Kepala Eksekutif Pengawas Pasar Modal, Keuangan Derivatif, dan Bursa Karbon OJK Hasan Fawzi mengatakan sanksi tersebut merupakan bagian dari upaya penegakan ketentuan dan perlindungan konsumen di sektor Pasar Modal, Keuangan Derivatif, dan Bursa Karbon (PMDK).
OJK juga menjatuhkan satu sanksi pencabutan izin, satu sanksi pembatalan Surat Tanda Terdaftar (STTD), enam sanksi pembekuan izin, sembilan sanksi peringatan tertulis, serta delapan perintah tertulis.
Kemudian, Hasan juga melaporkan Indeks Harga Saham Gabungan (IHSG) ditutup di level 5.643,19 pada akhir Juni 2026 atau terkoreksi 7,90 persen secara bulanan dan 34,74 persen secara tahunan.
“Namun memasuki awal Juli 2026 ini, tekanan di pasar terpantau mereda dan akan terus kita cermati perkembangannya ke depan,” ucap Hasan.

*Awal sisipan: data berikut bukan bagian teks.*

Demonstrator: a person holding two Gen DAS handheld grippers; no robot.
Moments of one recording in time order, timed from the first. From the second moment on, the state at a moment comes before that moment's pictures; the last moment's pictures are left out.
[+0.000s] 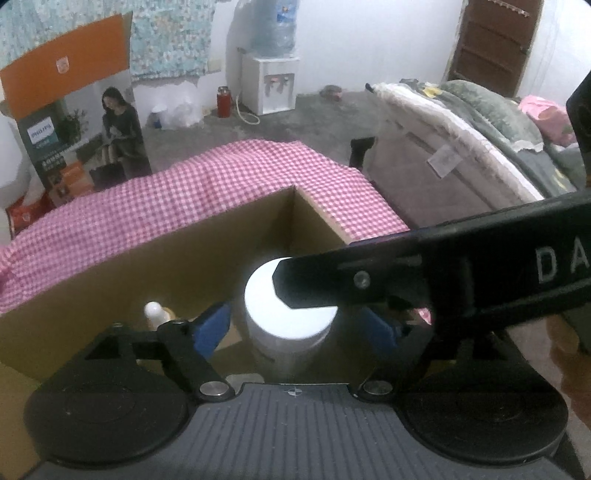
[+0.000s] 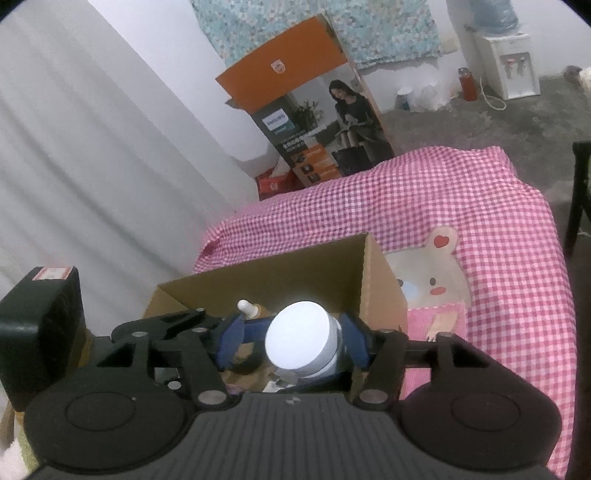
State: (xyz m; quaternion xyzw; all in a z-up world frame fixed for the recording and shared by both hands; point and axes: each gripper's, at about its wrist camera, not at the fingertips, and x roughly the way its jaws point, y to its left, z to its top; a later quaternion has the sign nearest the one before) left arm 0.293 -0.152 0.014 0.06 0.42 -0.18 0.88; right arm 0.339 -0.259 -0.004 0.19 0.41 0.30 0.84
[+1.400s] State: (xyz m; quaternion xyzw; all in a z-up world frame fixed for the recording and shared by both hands) left arm 0.092 -0.041 0.060 -0.04 0.31 0.02 0.95; right arm 0.073 -0.214 0.045 0.05 0.24 0.13 0.96
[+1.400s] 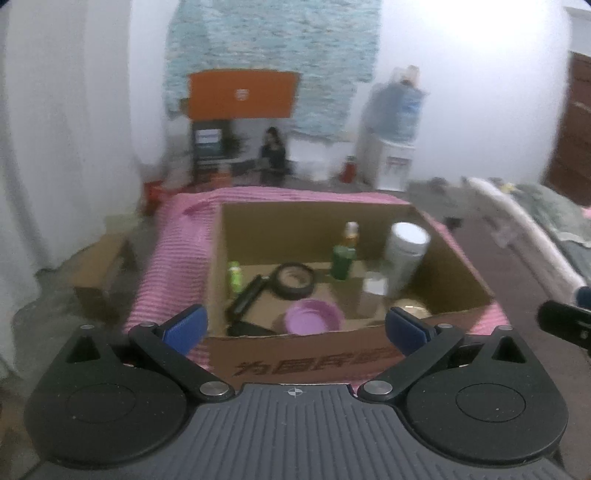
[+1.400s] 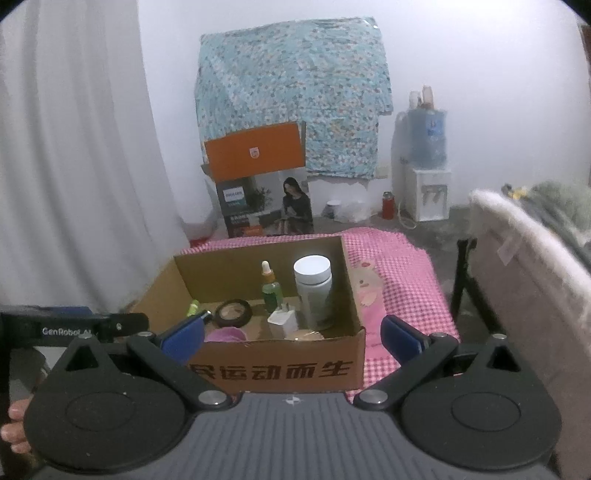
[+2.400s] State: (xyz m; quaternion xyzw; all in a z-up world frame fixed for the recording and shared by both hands) left arm 0.097 -0.062 0.044 -0.03 0.33 0.02 0.94; right arm 0.074 -0.210 0.028 0.03 0.25 0.09 0.97
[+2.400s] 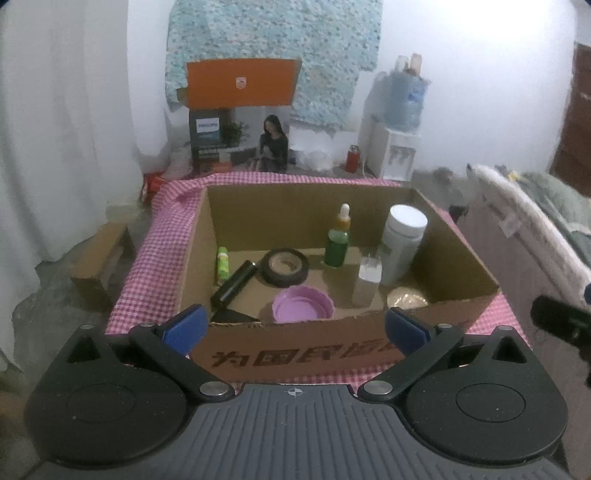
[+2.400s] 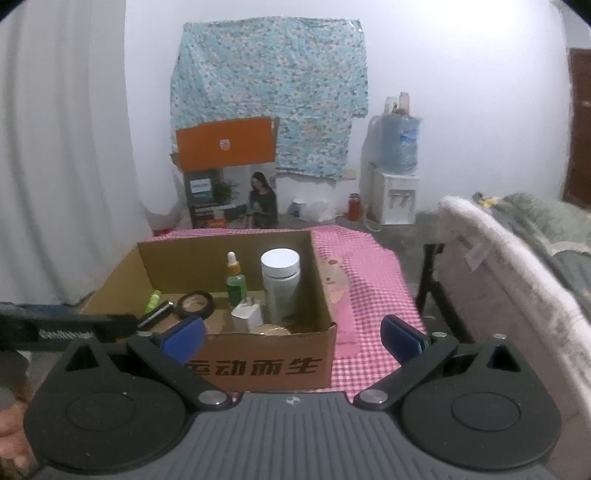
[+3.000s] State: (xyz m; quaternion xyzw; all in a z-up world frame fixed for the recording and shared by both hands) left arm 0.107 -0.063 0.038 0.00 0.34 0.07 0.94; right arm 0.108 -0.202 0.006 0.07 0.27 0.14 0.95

Di tengah dinamika tersebut, Hasan pun menilai ketahanan dan likuiditas pasar modal domestik tetap terjaga. Hal itu tercermin dari rata-rata nilai transaksi harian (RNTH) di pasar saham yang mencapai Rp 22,23 triliun, sedikit lebih rendah dibandingkan Rp 22,86 triliun pada Mei 2026.
“Investor asing pada periode membukukan net sales di saham, senilai Rp 19,63 triliun,” lanjut Hasan.
Di pasar obligasi, OJK mencatat Indonesia Composite Bond Index (ICBI) berada di level 429,85 pada Juli 2026 atau terkoreksi 1,69 persen secara bulanan. Meski demikian, minat investor asing terhadap Surat Berharga Negara (SBN) tetap menunjukkan tren positif, yang tercermin dari aksi net buy sebesar Rp 22,43 triliun secara month-to-date.
“Tercatat penambahan sebanyak 1,21 juta investor month to month di bulan Juni 2026, sehingga total jumlah investor telah mencapai angka 28,96 juta atau telah tumbuh 42,22 persen year-to-date,” imbuh Hasan.